This thesis demonstrates that machine learning can be applied in different ways to automate the analysis of morphologically complex agglutinating languages.
Firstly, the target language Zulu, an under-resourced indigenous language of South Africa, is characterised before presenting the Ukwabelana Corpus. The morphological Zulu corpus has been semi-automatically compiled in close cooperation with a linguistic expert and is the first publicly available corpus of its kind. It is statistically described and has been deployed for testing algorithms.
Secondly, the thesis introduces the novel evaluation metric EMMA and confirms that unsupervised morphological analysis is best assessed using a hard assignment between predicted and ground truth morpheme-label pairs.
Thirdly, the probabilistic generative model Promodes is presented for the task of word decomposition. Parameter estimation is carried out by maximum likelihood estimation in a supervised and by expectation maximisation in an unsupervised setting. It is shown that the calibration of the decision threshold and combining different models through a committee or an ensemble can improve results.
Finally, two approaches for labelling morphemes, either in a post-processing step or simultaneously with word decomposition, are described. The former revisits the assignment between predicted and ground truth morphemes in EMMA and the latter, called DEAP, performs deductive-abductive parsing.

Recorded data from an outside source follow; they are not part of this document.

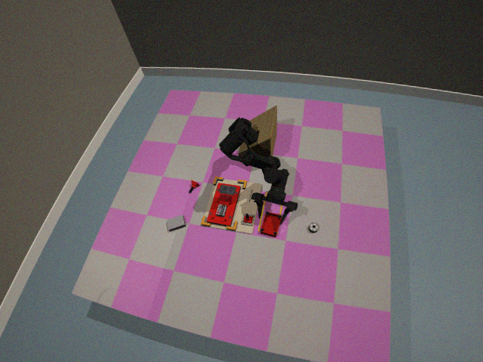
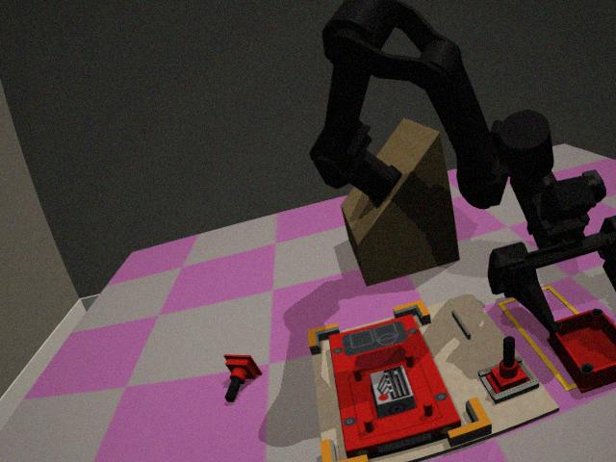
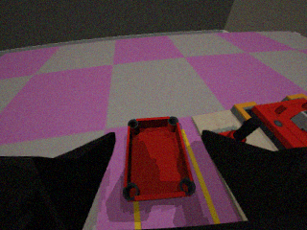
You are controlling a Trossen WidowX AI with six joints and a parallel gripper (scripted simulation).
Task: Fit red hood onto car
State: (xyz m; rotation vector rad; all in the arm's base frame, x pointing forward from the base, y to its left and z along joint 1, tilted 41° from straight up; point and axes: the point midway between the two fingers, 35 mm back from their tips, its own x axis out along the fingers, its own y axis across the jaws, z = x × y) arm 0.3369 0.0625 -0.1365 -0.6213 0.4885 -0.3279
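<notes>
Now: gripper tip 40 mm above the red hood.
</notes>
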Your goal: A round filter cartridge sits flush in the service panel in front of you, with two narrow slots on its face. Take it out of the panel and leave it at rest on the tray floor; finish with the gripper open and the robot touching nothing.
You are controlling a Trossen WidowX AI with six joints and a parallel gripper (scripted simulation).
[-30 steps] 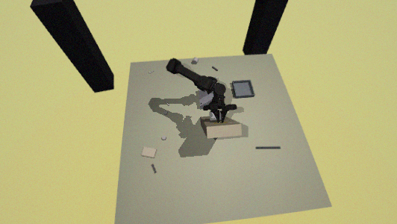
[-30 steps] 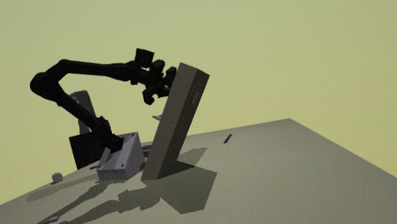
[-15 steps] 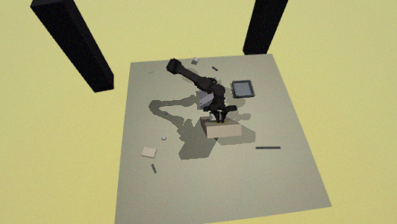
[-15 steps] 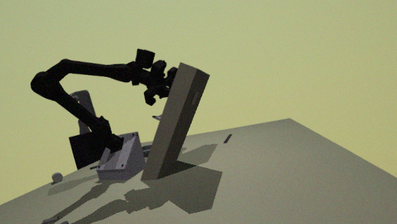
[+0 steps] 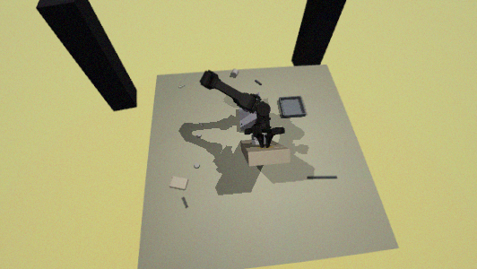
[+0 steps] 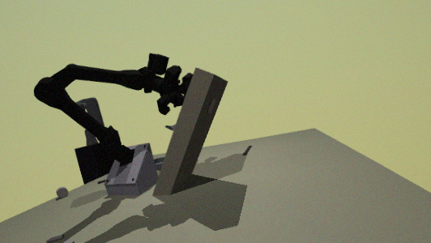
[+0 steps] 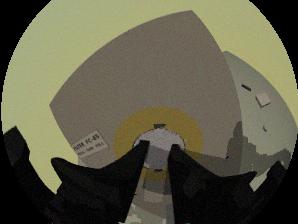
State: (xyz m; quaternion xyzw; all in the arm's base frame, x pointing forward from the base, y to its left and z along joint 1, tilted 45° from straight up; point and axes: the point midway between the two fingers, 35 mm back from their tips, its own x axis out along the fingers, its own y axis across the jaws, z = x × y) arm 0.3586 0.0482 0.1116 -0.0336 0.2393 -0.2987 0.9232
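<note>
The round filter cartridge is 10 mm ahead of my gripper tip and 10 mm below it. The rest, counted from my gripper tip: cream tile 30 mm behind, 460 mm to the right, 270 mm below; then dark-walled tray 380 mm behind, 330 mm to the left, 270 mm below.
</note>
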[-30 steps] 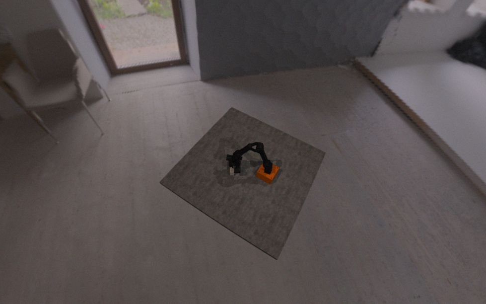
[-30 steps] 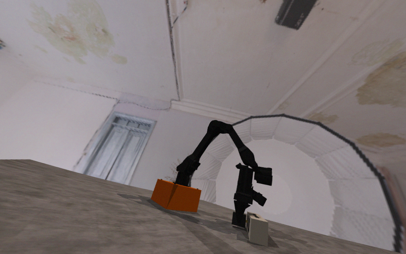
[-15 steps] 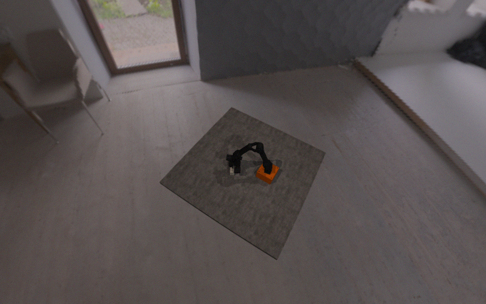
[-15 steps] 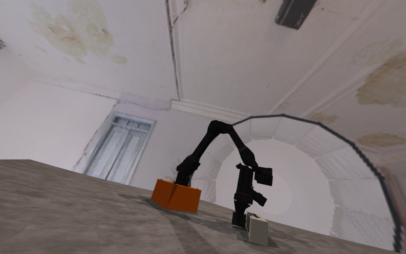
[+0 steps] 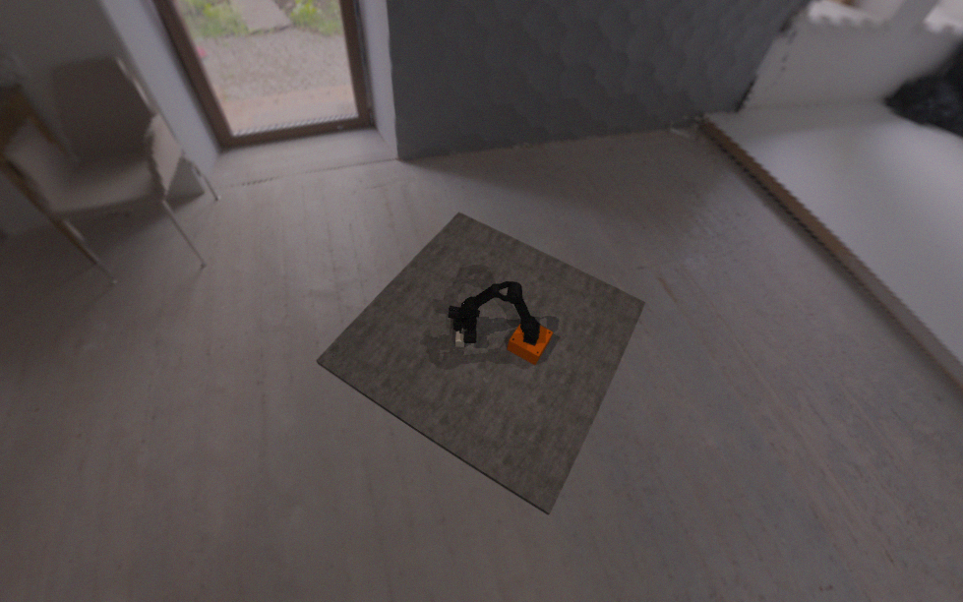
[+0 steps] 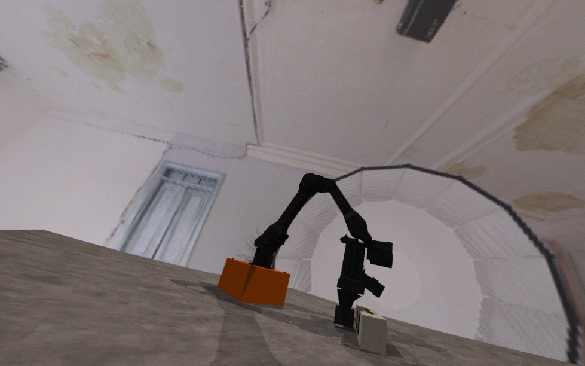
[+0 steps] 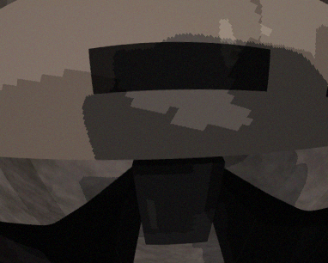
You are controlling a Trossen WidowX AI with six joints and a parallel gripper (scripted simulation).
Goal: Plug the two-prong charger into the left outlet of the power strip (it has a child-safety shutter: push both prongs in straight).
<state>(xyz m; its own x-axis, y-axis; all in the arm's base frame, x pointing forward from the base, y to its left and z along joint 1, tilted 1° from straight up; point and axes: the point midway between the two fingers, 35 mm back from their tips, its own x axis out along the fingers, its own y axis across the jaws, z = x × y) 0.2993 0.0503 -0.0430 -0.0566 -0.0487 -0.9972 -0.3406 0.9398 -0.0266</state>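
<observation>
Right now my gripper tip is 1 cm to the right of the black two-prong charger, 1 cm below it and 1 cm short of it.
</observation>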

DEAP first induces a context-free grammar from training examples, hypothesises possible parses and then either selects the top ranking ones or performs part-of-speech (POS) disambiguation by reverting to the syntactic context and to a morphological POS tagger.
In the experimental part of the thesis, all algorithms are evaluated on the target language Zulu as well as on other languages including English, Finnish, German and Turkish, and compared against reference methods.